What treatment works:
•Deep cleaning by your dentist
•Better home care with effective brushing and flossing
•Use of other plaque control tools such as super floss, soft-picks, rubber tip stimulator, and proxabrush
•Application of chlorhexidine (peridex) to the gum tissue and around the implant and its crown
•Debridement along with antibiotics, either in the form of pills or localized drug delivery; i.e., antimicrobial minocycline spheres (Arestin®)
•Identify and correct possible causes as soon as possible: proper access for plaque removal, ill-fitting crown, residual cement, smoking, etc.
video Hygiene Instructions for Dental Implants |
If you are experiencing…
•Pain, redness, or bleeding of gum tissue
•1-4 mm of bone loss on one surface of the implant
•No loss of gum tissue
•Possible gray color of implant surface visible through the gum tissue
You have >> Peri-Implantitis Type 2a
In this type, bone is partially missing on one surface, but the gum tissue remains at a normal level. It is similar to peri-implantitis type 1, except that now there is loss of bone and possible grayish appearance of gum tissue in thin tissue biotypes (Fig 18).
What treatments work:
•See a surgeon for a consultation. Your dentist alone cannot address this problem.

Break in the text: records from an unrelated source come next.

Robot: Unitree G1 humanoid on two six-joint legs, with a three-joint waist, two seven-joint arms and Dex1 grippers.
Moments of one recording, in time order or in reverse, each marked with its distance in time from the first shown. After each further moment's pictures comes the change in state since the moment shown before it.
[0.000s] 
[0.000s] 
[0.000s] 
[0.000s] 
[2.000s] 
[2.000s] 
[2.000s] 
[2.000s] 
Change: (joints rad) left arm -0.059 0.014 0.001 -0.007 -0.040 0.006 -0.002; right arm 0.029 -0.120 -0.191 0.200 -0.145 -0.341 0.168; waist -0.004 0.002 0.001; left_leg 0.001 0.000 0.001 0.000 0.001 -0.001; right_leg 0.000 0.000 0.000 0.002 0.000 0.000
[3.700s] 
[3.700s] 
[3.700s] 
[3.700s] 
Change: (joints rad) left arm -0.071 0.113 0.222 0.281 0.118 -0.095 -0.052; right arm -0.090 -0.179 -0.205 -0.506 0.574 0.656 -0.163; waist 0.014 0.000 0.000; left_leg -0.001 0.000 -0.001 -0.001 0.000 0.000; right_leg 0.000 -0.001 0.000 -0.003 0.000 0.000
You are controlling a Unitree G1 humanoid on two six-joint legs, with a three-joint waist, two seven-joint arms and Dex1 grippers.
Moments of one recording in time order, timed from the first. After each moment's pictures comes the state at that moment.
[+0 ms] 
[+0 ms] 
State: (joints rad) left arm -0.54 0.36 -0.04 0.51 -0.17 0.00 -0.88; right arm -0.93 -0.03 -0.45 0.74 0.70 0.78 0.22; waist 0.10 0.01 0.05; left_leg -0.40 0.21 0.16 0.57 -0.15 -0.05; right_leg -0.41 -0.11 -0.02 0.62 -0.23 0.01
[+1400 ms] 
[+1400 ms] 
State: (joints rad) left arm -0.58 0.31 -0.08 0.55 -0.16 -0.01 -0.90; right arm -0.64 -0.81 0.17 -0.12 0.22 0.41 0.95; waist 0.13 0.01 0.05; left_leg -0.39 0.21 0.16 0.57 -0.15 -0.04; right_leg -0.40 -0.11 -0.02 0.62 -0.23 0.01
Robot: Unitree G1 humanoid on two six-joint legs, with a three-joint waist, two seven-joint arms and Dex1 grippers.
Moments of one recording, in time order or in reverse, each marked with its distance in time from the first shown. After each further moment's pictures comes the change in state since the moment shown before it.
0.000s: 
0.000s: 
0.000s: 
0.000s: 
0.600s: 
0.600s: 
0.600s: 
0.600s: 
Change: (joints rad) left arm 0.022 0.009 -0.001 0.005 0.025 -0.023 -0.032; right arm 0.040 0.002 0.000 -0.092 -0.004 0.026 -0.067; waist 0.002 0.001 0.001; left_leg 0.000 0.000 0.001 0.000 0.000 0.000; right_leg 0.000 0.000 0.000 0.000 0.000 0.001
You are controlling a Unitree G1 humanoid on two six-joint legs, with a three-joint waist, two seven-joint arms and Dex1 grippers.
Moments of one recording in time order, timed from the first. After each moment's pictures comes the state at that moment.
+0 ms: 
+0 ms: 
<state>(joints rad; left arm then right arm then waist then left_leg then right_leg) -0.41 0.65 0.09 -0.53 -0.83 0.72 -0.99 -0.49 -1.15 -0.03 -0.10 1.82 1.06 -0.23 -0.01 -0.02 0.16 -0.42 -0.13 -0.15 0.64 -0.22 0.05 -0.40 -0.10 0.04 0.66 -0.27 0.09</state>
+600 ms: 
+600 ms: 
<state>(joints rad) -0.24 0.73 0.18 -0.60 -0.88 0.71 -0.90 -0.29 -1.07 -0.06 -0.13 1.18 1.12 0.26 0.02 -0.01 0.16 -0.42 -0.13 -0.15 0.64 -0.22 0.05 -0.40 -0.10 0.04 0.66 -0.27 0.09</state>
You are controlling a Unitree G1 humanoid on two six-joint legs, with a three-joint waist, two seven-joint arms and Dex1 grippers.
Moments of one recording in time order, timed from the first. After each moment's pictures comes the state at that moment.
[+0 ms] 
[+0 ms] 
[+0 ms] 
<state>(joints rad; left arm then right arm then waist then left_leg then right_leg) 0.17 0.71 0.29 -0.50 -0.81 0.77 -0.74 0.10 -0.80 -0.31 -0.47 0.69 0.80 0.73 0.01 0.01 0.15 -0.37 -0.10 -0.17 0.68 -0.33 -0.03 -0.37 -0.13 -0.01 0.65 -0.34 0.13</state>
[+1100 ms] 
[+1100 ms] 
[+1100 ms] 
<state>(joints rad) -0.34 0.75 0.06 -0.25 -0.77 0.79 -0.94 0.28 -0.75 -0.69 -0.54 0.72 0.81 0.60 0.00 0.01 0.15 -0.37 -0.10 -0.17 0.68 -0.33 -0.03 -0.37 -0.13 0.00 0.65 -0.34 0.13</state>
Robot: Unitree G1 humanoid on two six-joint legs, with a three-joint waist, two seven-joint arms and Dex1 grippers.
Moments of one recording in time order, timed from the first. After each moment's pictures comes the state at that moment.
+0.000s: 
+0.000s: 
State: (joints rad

•Antibiotic therapy to control inflammation or infection
•Removal of dental implant using atraumatic technique
•Immediate bone graft to restore missing bone if appropriate based on the quality and health of the surrounding tissues and type of bony defect
•If bone graft is not appropriate at the time of implant removal, then reevaluate in 3 months with CBCT (cone beam CT scan) and determine the best bone grafting approach for the type of bony defect
•Application of platelet derived growth factor to implant removal site to enhance tissue recovery and healing
•Replace with a new dental implant in 4-6 months using “Implant-Perfect” methodology (see the glossary section)
What treatments MAY work:
If the width of the exposed implant surface is 1-3 mm AND there is minimal inflammation, AND there is no evidence of infection AND the gum tissue is relatively thick and healthy, THEN…
•The crown may be removed, and a cover screw placed on the implant—Allow 6-8 weeks for gum tissue healing
•If the gum tissue is very thin or poor quality, the surgeon can attempt to improve its quality by a connective tissue gingival graft. This will help achieve a better result after bone grafting. In this case, allow 3 months of gum graft healing before bone grafting.
•The surgeon reflects the gum tissue and uncovers the exposed part of the implant
•The exposed implant surface is then detoxified using antibacterial agents or laser
•Bone grafting is attempted over the exposed implant surface
•Bone grafting may be complemented with growth factors from rhBMP2 or PDGF for enhanced healing
•A slow-resorbing or non-resorbing occlusive membrane is placed over the bone graft
•The implant and grafted bone is covered with soft tissue completely and allowed to heal for at least 6 months
•The implant should be re-evaluated using CBCT and clinical examination to assess the degree of bone regeneration over the implant and attachment level
•If successful, uncover the implant platform, place healing abutment, and prepare for a new crown
NOTE: THE SURGICAL RESULTS MAY VARY. THERE IS NO EVIDENCE-BASED SUPPORT FOR THIS TREATMENT AND LONG-TERM SUCCESS MAY RANGE FROM NONE TO 50% DEPENDING ON BIOLOGICAL FACTORS AND THE PATIENT’S HEALING POTENTIAL. THE SURGEON AND PATIENT MUST CONSIDER THE TIME, COST, AND BENEFIT / RISK OF SUCH TREATMENTS BEFORE PROCEEDING.